Could you set down the records below exactly as they are, with no pictures?
▬▬▬▬▬▬
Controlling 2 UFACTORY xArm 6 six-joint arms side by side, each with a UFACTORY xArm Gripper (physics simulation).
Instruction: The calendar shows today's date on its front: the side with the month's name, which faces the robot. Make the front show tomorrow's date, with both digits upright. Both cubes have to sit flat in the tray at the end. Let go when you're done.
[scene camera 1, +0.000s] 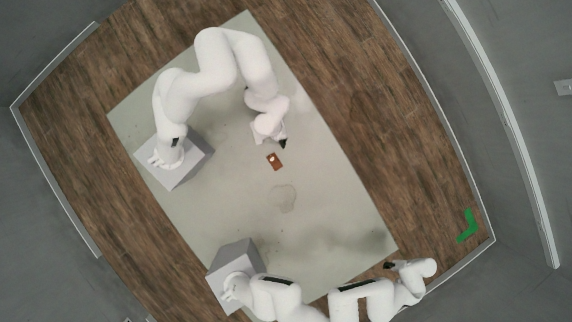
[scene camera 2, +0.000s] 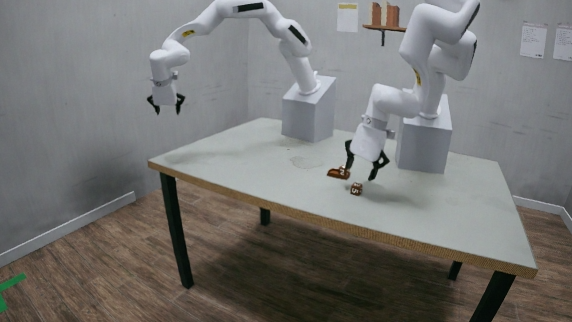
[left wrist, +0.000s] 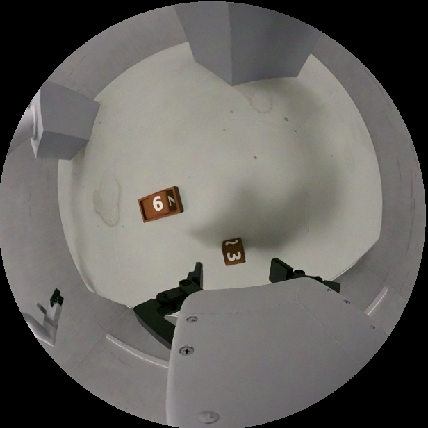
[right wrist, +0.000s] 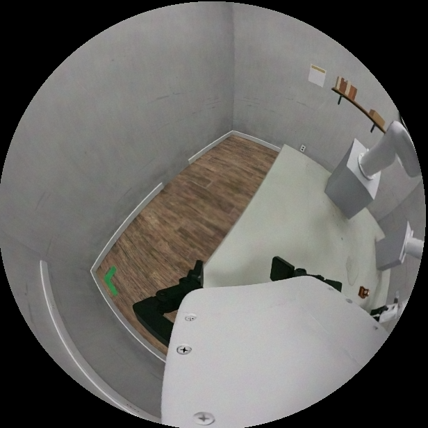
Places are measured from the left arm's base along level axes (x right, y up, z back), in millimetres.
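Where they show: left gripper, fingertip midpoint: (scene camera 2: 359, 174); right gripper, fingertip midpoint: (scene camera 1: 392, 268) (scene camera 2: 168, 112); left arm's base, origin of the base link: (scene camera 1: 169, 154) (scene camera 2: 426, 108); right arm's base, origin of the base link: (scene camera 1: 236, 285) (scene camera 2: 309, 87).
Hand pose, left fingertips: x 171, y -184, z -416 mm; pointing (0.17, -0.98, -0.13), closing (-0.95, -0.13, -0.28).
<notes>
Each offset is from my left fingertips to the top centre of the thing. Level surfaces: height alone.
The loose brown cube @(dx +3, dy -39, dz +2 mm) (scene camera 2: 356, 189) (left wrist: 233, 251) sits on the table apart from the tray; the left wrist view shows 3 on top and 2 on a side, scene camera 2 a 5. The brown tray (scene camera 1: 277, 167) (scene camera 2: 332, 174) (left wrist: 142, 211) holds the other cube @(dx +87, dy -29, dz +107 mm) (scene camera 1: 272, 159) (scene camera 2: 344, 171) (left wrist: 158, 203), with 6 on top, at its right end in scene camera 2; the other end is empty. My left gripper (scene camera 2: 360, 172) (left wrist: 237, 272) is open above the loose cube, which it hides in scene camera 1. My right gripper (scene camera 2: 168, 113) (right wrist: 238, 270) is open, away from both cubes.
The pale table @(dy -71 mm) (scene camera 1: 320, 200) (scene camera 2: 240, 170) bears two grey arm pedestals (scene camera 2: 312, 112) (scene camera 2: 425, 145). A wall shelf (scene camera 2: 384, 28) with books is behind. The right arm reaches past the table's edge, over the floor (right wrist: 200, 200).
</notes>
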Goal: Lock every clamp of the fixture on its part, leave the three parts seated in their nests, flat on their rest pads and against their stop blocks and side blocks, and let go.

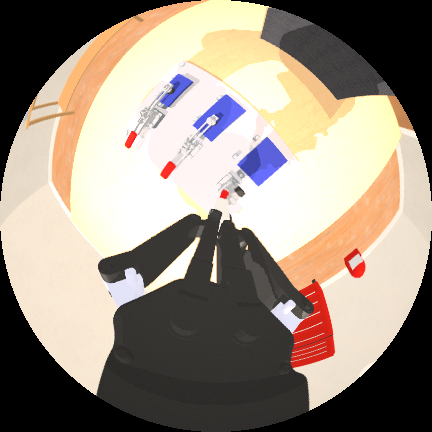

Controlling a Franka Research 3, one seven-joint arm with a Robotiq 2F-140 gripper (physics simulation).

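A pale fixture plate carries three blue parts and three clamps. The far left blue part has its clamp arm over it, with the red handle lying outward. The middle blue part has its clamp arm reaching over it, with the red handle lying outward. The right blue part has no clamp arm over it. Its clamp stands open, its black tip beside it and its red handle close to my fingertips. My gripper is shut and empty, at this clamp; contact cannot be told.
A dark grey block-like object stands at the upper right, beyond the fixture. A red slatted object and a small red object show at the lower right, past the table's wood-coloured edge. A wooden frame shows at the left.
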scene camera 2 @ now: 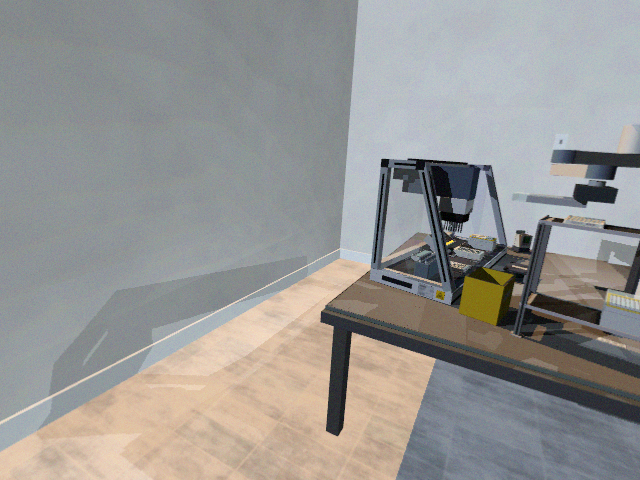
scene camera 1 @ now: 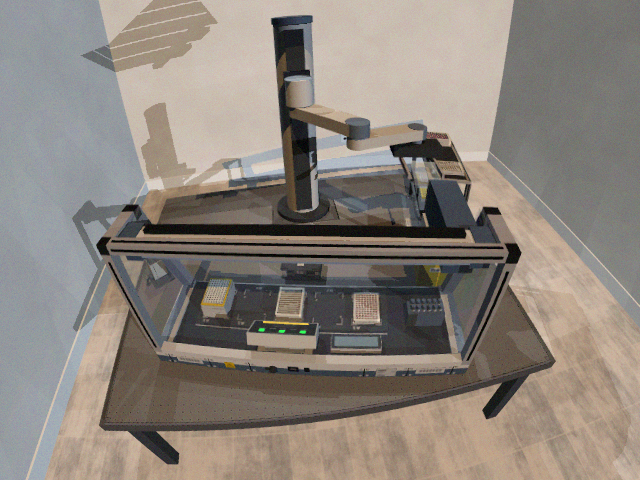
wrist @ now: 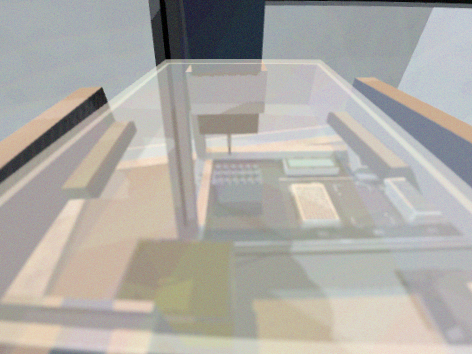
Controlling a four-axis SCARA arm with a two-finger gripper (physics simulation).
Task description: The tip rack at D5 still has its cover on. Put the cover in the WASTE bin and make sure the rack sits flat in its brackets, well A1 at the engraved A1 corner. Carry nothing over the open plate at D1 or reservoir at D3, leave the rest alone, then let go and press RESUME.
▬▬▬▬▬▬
■ **EXERCISE RESPONSE**
Controlling 2 UFACTORY xArm 6 six-joint arms side by side, each with a UFACTORY xArm Gripper (physics simulation).
Instruction: The calendar shows today's date on its front: the side with the month's name, which faces the robot. Make the front show tomorrow's date, with both digits upright. Both cubes have to sit flat in the tray at the end. Let go when you're done.
[scene camera 1, +0.000s] 
[scene camera 2, +0.000s] 
[left wrist, +0.000s] 
[right wrist, +0.000s] 
Places are measured from the left arm's base along level axes (x right, y up, z back), in millimetres.
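Where they show: left gripper, fingertip midpoint: (scene camera 2: 359, 174); right gripper, fingertip midpoint: (scene camera 1: 392, 268) (scene camera 2: 168, 112); left arm's base, origin of the base link: (scene camera 1: 169, 154) (scene camera 2: 426, 108); right arm's base, origin of the base link: (scene camera 1: 236, 285) (scene camera 2: 309, 87).
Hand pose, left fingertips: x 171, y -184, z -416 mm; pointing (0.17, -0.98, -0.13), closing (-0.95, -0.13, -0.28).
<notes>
Each offset is from my left fingertips to the top centre of the thing. Level surfaces: height alone.
The loose brown cube @(dx +3, dy -39, dz +2 mm) (scene camera 2: 356, 189) (left wrist: 233, 251) sits on the table apart from the tray; the left wrist view shows 3 on top and 2 on a side, scene camera 2 a 5. The brown tray (scene camera 1: 277, 167) (scene camera 2: 332, 174) (left wrist: 142, 211) holds the other cube @(dx +87, dy -29, dz +107 mm) (scene camera 1: 272, 159) (scene camera 2: 344, 171) (left wrist: 158, 203), with 6 on top, at its right end in scene camera 2; the other end is empty. My left gripper (scene camera 2: 360, 172) (left wrist: 237, 272) is open above the loose cube, which it hides in scene camera 1. My right gripper (scene camera 2: 168, 113) (right wrist: 238, 270) is open, away from both cubes.
The pale table @(dy -71 mm) (scene camera 1: 320, 200) (scene camera 2: 240, 170) bears two grey arm pedestals (scene camera 2: 312, 112) (scene camera 2: 425, 145). A wall shelf (scene camera 2: 384, 28) with books is behind. The right arm reaches past the table's edge, over the floor (right wrist: 200, 200).
</notes>
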Goal: Lock every clamp of the fixture on its part, leave the three parts seated in their nests, flat on their rest pads and against their stop blocks and side blocks, and let go.


Controlling a Franka Research 3, one seven-joint arm with a Robotiq 2F-140 gripper (physics simulation).

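A pale fixture plate carries three blue parts and three clamps. The far left blue part has its clamp arm over it, with the red handle lying outward. The middle blue part has its clamp arm reaching over it, with the red handle lying outward. The right blue part has no clamp arm over it. Its clamp stands open, its black tip beside it and its red handle close to my fingertips. My gripper is shut and empty, at this clamp; contact cannot be told.
A dark grey block-like object stands at the upper right, beyond the fixture. A red slatted object and a small red object show at the lower right, past the table's wood-coloured edge. A wooden frame shows at the left.
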scene camera 2 @ now: 
scene camera 1 @ now: 
wrist @ now: 
Controlling a four-axis SCARA arm with a two-finger gripper (physics simulation).
Task description: The tip rack at D5 still has its cover on. Put the cover in the WASTE bin and make sure the rack sits flat in its brackets, well A1 at the engraved A1 corner. Carry nothing over the open plate at D1 or reservoir at D3, leave the rest alone, then let go and press RESUME.

An answer has been given, and the exercise is complete.